Chemical Reprogramming of Human T Cells to Pluripotent Stem Cells

Chemical reprogramming provides an innovative approach to convert somatic cells into pluripotent state using small molecules, holding great promise for regenerative medicine. Since the successful generation of human chemically induced pluripotent stem (hCiPS) cells in 2022, this strategy has emerged as a powerful tool for inducing pluripotency in diverse cell types. However, whether terminally differentiated somatic cells with stable identities, such as T cells, could be chemically reprogrammed toward pluripotency, remains unknown. Here, we adapted a chemical reprogramming method to successfully reprogram CD3+ and CD8+ T lymphocytes into hCiPS (hT-CiPS) cells.
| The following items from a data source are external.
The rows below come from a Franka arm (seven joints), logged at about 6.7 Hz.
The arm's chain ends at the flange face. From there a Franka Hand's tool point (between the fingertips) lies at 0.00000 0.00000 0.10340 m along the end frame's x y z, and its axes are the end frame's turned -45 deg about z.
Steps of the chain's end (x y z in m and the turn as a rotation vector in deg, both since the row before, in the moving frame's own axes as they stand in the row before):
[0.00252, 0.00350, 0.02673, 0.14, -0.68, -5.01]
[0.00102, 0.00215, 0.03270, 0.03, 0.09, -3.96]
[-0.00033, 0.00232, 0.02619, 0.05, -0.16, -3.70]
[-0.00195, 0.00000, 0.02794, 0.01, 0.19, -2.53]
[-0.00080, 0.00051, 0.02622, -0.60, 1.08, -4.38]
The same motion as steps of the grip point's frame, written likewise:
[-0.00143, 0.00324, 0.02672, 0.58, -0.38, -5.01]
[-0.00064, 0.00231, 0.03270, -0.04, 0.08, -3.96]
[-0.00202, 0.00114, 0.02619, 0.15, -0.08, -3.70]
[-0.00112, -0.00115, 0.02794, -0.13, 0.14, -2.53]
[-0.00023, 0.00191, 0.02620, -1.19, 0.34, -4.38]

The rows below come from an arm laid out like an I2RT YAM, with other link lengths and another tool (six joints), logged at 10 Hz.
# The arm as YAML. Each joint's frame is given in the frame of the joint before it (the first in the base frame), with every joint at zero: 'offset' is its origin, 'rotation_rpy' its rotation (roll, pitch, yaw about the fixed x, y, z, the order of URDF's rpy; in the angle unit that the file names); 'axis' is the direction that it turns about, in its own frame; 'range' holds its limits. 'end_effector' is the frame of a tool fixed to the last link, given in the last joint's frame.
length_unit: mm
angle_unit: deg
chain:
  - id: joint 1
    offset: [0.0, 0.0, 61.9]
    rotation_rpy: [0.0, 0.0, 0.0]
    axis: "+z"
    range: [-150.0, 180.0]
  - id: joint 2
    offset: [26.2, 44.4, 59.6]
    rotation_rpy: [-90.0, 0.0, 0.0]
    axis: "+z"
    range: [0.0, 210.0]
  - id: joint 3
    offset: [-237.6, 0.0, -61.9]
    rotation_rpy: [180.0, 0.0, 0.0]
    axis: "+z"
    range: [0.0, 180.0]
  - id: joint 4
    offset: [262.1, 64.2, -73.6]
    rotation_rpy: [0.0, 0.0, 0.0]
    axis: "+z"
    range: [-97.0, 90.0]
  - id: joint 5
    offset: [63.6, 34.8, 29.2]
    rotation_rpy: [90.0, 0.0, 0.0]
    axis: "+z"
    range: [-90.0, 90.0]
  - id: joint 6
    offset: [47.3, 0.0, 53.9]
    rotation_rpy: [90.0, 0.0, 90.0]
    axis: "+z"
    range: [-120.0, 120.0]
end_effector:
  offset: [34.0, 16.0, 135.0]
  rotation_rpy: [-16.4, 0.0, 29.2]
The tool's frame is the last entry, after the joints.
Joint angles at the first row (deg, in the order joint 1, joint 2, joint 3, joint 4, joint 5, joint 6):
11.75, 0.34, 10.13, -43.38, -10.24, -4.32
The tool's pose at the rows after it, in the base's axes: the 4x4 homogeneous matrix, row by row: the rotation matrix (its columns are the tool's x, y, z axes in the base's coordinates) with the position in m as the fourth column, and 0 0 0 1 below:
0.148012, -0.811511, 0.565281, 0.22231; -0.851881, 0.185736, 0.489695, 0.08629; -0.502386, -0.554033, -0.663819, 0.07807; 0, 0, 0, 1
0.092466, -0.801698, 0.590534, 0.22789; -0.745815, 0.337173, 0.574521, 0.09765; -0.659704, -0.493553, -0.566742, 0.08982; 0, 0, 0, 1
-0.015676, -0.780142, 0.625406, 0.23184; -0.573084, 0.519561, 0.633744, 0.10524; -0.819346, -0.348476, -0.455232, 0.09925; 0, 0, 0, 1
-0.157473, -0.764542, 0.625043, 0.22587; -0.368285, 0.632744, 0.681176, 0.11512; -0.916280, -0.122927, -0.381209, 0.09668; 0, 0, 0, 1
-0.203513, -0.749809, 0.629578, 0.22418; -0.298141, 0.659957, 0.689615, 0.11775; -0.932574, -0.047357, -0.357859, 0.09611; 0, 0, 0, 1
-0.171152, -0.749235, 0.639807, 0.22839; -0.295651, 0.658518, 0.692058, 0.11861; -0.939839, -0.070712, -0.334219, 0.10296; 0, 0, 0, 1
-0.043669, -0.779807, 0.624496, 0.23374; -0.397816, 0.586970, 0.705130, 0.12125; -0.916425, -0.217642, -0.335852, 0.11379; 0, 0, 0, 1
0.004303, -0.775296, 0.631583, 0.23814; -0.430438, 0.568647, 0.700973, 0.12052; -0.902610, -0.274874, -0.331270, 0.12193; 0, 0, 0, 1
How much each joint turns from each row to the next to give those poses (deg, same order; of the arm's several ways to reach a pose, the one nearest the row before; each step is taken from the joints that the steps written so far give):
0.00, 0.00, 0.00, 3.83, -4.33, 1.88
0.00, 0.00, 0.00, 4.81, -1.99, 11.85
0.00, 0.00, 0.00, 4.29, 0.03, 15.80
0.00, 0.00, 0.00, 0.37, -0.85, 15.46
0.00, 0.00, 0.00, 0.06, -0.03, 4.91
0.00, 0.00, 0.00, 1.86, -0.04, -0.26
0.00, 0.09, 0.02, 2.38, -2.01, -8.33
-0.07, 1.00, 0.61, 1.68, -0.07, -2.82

These cells fulfilled characteristics of human pluripotent stem cells, and TCR rearrangements analysis confirmed their T cell origin. Moreover, hT-CiPS cells can efficiently generate TCR-expressing cells and re-differentiate to CD4/CD8 positive T cells. Our findings reveal that chemical reprogramming can effectively convert terminally differentiated cells into pluripotent cells, holding promise for clinical applications in immunotherapy and regenerative medicine. Overall design: A total of 22 bulk RNA-seq data were analyzed, including those from CD3T, CD8T, hCiPSC, and S1 cells. Each condition has 2 biological replicates.